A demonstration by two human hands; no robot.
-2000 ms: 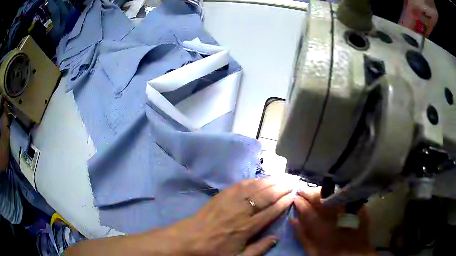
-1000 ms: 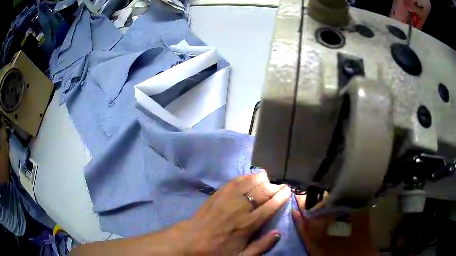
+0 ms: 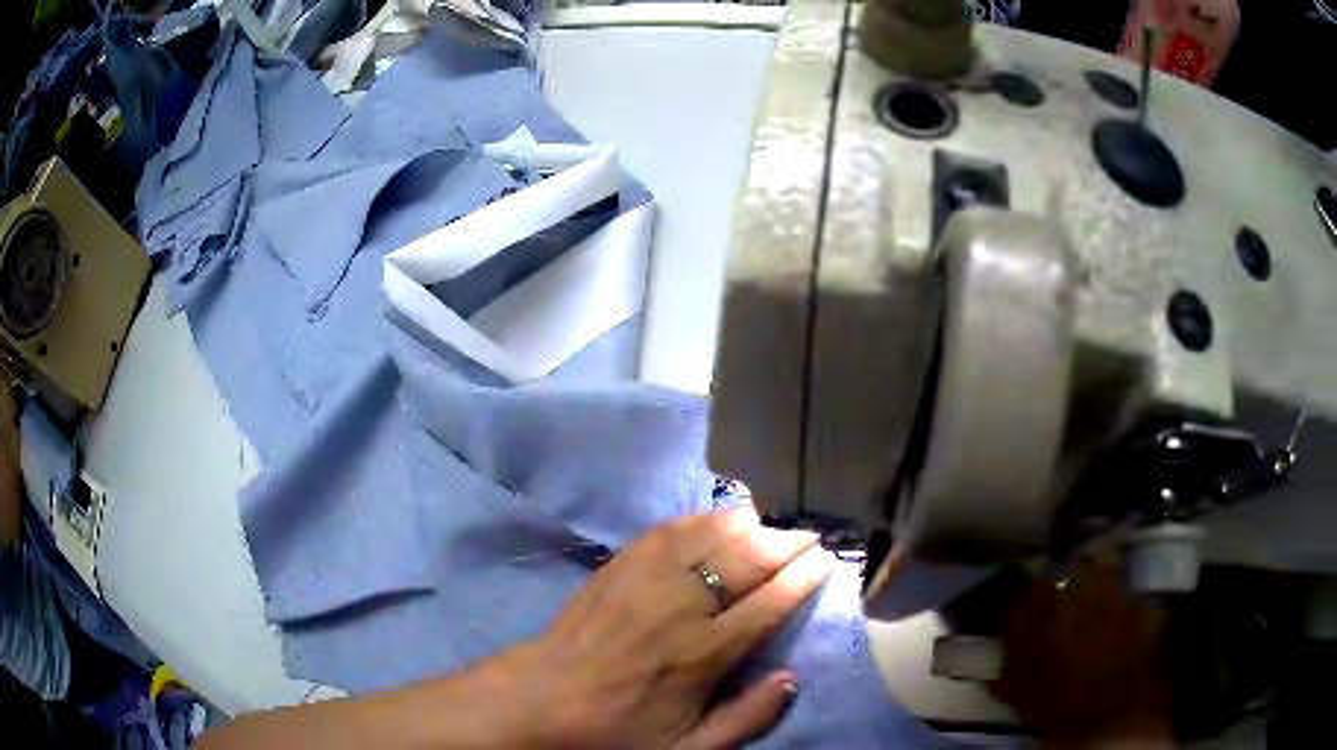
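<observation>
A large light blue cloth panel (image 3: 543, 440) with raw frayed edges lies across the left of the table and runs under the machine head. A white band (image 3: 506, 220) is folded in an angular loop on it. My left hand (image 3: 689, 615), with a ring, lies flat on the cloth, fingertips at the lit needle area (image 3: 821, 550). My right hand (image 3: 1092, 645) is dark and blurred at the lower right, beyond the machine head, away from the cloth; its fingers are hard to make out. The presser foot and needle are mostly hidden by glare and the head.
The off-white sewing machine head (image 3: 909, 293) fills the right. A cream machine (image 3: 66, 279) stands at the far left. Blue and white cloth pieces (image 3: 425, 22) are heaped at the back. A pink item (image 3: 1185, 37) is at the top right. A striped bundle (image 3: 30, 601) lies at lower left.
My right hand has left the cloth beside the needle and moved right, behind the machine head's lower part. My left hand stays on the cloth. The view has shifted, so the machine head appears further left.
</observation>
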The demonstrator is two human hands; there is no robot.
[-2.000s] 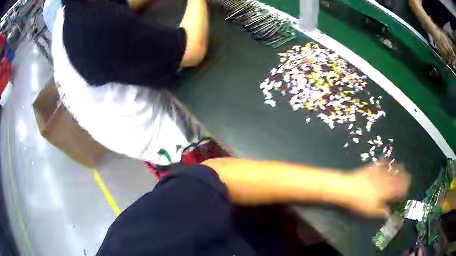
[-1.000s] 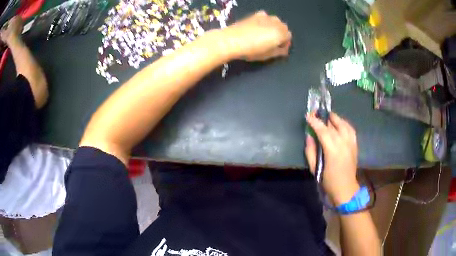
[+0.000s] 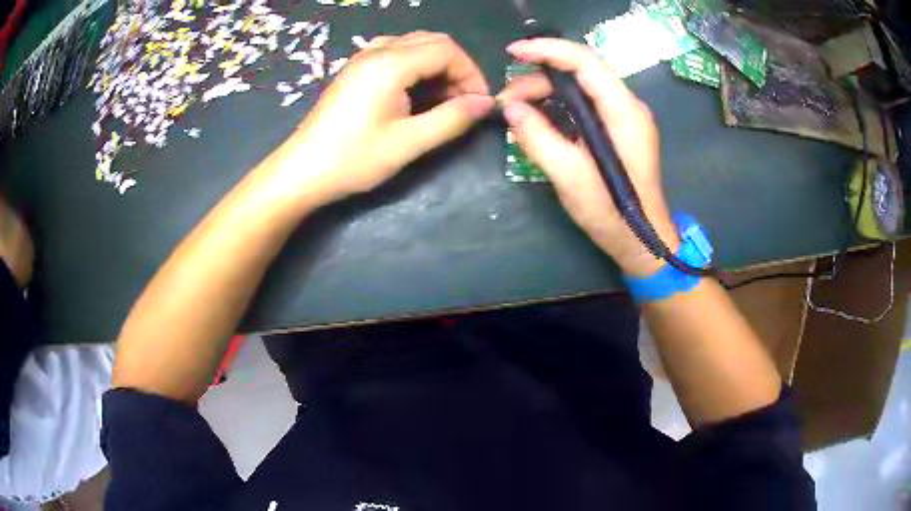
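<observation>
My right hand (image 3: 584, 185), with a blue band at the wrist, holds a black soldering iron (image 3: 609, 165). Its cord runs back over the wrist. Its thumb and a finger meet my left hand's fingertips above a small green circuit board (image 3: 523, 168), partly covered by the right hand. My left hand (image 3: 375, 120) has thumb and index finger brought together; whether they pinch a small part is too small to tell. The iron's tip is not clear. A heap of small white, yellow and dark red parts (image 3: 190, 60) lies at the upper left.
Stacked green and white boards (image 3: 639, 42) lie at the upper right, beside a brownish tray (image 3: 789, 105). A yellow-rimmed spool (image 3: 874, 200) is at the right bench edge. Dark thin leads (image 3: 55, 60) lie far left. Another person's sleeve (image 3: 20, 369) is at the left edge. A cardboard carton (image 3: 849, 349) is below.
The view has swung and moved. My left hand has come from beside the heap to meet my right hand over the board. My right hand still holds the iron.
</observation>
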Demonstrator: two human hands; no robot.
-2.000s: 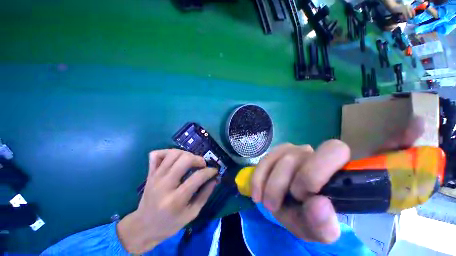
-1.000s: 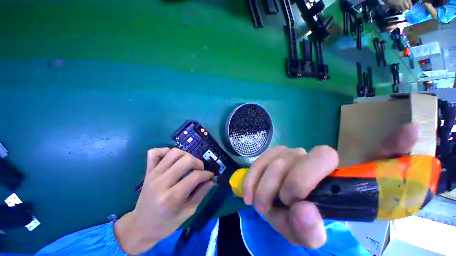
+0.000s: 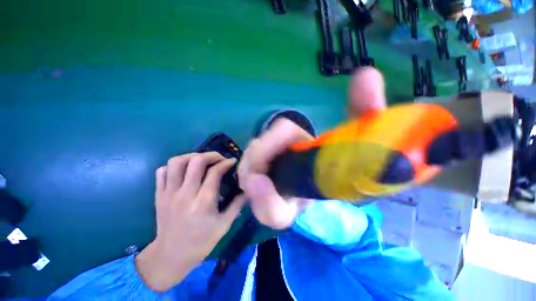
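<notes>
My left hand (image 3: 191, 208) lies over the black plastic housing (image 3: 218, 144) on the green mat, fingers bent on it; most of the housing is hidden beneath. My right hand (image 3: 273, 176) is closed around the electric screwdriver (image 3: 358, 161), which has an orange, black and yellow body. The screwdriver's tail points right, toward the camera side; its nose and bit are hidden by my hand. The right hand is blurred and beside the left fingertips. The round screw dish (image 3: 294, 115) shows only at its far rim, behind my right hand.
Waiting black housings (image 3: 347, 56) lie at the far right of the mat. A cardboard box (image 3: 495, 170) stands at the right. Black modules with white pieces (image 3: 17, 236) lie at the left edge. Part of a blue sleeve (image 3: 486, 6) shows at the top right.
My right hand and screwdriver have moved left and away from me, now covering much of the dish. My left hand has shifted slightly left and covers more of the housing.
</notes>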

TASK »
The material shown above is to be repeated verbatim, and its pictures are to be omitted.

EXPECTED ANSWER »
A demonstration by two human hands; no robot.
-2000 ms: 
-1000 ms: 
+0 ms: 
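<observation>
A large light blue cloth panel (image 3: 543, 440) with raw frayed edges lies across the left of the table and runs under the machine head. A white band (image 3: 506, 220) is folded in an angular loop on it. My left hand (image 3: 689, 615), with a ring, lies flat on the cloth, fingertips at the lit needle area (image 3: 821, 550). My right hand (image 3: 1092, 645) is dark and blurred at the lower right, beyond the machine head, away from the cloth; its fingers are hard to make out. The presser foot and needle are mostly hidden by glare and the head.
The off-white sewing machine head (image 3: 909, 293) fills the right. A cream machine (image 3: 66, 279) stands at the far left. Blue and white cloth pieces (image 3: 425, 22) are heaped at the back. A pink item (image 3: 1185, 37) is at the top right. A striped bundle (image 3: 30, 601) lies at lower left.
My right hand has left the cloth beside the needle and moved right, behind the machine head's lower part. My left hand stays on the cloth. The view has shifted, so the machine head appears further left.
</observation>
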The demonstrator is two human hands; there is no robot.
[-2.000s] 
[-1.000s] 
[+0.000s] 
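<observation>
My right hand (image 3: 584, 185), with a blue band at the wrist, holds a black soldering iron (image 3: 609, 165). Its cord runs back over the wrist. Its thumb and a finger meet my left hand's fingertips above a small green circuit board (image 3: 523, 168), partly covered by the right hand. My left hand (image 3: 375, 120) has thumb and index finger brought together; whether they pinch a small part is too small to tell. The iron's tip is not clear. A heap of small white, yellow and dark red parts (image 3: 190, 60) lies at the upper left.
Stacked green and white boards (image 3: 639, 42) lie at the upper right, beside a brownish tray (image 3: 789, 105). A yellow-rimmed spool (image 3: 874, 200) is at the right bench edge. Dark thin leads (image 3: 55, 60) lie far left. Another person's sleeve (image 3: 20, 369) is at the left edge. A cardboard carton (image 3: 849, 349) is below.
The view has swung and moved. My left hand has come from beside the heap to meet my right hand over the board. My right hand still holds the iron.
</observation>
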Demonstrator: two human hands; no robot.
-2.000s: 
-1.000s: 
+0.000s: 
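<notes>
My left hand (image 3: 191, 208) lies over the black plastic housing (image 3: 218, 144) on the green mat, fingers bent on it; most of the housing is hidden beneath. My right hand (image 3: 273, 176) is closed around the electric screwdriver (image 3: 358, 161), which has an orange, black and yellow body. The screwdriver's tail points right, toward the camera side; its nose and bit are hidden by my hand. The right hand is blurred and beside the left fingertips. The round screw dish (image 3: 294, 115) shows only at its far rim, behind my right hand.
Waiting black housings (image 3: 347, 56) lie at the far right of the mat. A cardboard box (image 3: 495, 170) stands at the right. Black modules with white pieces (image 3: 17, 236) lie at the left edge. Part of a blue sleeve (image 3: 486, 6) shows at the top right.
My right hand and screwdriver have moved left and away from me, now covering much of the dish. My left hand has shifted slightly left and covers more of the housing.
</notes>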

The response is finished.